What makes it surprising is the fact that intellectuals rarely do a good job
with light fiction. In fiction, the line between playfulness and being cute can
sometimes get pretty thin, and for better writers (like Gore Vidal) there must
be an awful temptation to descend to irony in order to show how superior you are
to your material.
Yes, I had my doubts about Vidal's latest "invention," doubts that
were quickly put to rest.
The story is set within the walls of Washington's Smithsonian Institution in
the year 1939. Sort of.

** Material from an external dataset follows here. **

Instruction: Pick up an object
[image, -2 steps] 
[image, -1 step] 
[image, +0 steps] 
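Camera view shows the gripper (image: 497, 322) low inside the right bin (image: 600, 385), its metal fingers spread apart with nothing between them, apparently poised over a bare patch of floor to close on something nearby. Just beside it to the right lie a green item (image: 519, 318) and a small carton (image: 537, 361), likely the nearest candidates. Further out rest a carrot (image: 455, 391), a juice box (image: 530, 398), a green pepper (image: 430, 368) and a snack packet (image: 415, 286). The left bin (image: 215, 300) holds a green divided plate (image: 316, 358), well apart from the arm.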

You see, this Smithsonian is a magical place where
scientists have developed a way to travel through time and bring all of the
exhibits to life.
The hero is a boy named T., a figure at least partially patterned on the
young Vidal. After doodling a breakthrough in quantum physics on a high school
algebra exam, he is brought to the Smithsonian, where he teams up with Robert
Oppenheimer, Albert Einstein, Charles Lindbergh, and a host of eminent and
animate "dummies" drawn from various displays (including a
cross-dressed James Buchanan and a lusty Mrs. Grover Cleveland from the Hall of
Presidents).
Even Abraham Lincoln has an office, though it isn't the "real"

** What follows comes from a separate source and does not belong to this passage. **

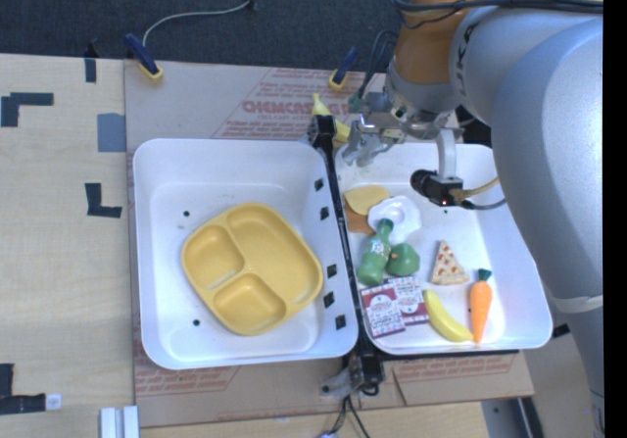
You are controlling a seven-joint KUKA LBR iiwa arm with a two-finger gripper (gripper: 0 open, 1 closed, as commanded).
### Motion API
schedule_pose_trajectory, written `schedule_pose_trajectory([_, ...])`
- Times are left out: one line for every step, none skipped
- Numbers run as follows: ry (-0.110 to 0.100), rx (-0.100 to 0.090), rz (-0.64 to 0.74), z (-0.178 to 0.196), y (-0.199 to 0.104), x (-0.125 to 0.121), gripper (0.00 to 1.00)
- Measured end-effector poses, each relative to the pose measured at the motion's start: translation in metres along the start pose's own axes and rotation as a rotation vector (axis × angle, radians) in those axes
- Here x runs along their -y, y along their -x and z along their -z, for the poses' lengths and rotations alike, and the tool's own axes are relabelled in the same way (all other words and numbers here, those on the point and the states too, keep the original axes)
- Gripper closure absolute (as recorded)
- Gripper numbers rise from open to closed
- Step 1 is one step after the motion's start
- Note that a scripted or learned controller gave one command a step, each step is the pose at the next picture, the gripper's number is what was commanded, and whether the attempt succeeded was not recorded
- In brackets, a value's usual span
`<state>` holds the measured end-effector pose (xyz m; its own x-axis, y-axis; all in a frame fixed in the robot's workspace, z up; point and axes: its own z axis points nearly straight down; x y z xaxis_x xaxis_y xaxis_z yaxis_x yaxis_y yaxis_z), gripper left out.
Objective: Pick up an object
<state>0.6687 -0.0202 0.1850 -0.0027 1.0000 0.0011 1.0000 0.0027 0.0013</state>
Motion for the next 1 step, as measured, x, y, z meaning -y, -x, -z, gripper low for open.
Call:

Honest Abe. This Lincoln was rescued from John Wilkes Booth's bullet and brought
back (or forward) to the Smithsonian, where he now heads the ceramics
department. Because he has lost his memory, the new Lincoln recreates his
identity out of Carl Sandburg's biography, becoming a walking, talking
"Sandburg's Lincoln" (which is to say, "a cornball Disneyland
waxwork" - Gore Vidal, 1981).
If anything, the plot is as confused as the metaphysics. By going back in
time, T. plans to nip both World Wars in the bud, as well as save himself from a
sticky death on Iwo Jima. Such behaviour involves T. in all of the impossible
situations that veterans of time travel stories have come to expect.
Will the poor boy be able to handle all this and puberty too? At least there
is an obliging older woman.
And so the American Experience meets Disneyland meets sex. The Smithsonian
Institution is a tremendous wet dream of culture, and Vidal - the
self-identified biographer of the United States - is an ideal guide through its
plastic halls. The humour is good-natured, the observations are sharp, and the
writing, even when layered in allusion, is fast and full of wit.
A profound work of fiction? Not at all. But a wonderful excursion.